Look through the material below and return every line that contains "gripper".

· · ·

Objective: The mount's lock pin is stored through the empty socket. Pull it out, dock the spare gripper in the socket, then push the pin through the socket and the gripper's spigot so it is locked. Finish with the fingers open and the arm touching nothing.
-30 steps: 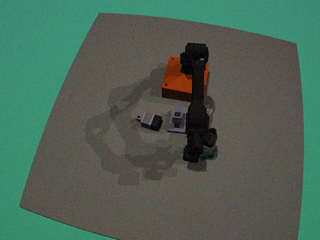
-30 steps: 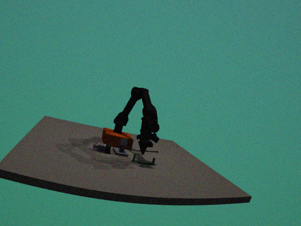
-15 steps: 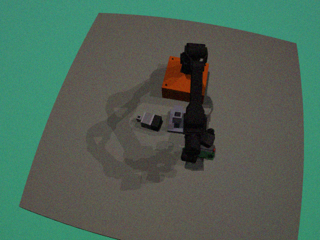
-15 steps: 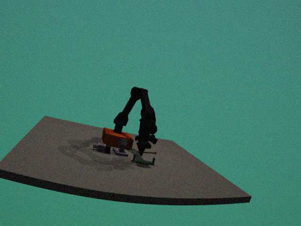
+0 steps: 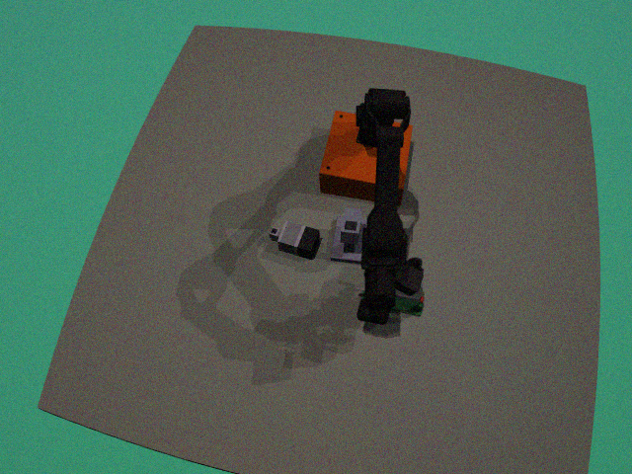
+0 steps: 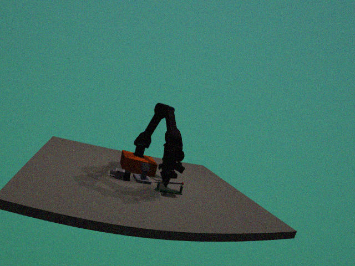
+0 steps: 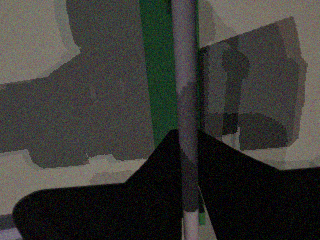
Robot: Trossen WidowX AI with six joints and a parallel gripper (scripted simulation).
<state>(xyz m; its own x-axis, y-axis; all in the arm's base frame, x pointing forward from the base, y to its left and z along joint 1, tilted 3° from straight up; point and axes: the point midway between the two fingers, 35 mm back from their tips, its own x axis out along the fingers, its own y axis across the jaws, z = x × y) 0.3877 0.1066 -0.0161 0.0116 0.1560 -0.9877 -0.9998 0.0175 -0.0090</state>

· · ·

Your solution
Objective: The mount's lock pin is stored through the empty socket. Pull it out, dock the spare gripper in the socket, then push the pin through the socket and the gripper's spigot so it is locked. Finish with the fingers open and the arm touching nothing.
Robot: Trossen WidowX AI with six joints and a parallel gripper (scripted simulation).

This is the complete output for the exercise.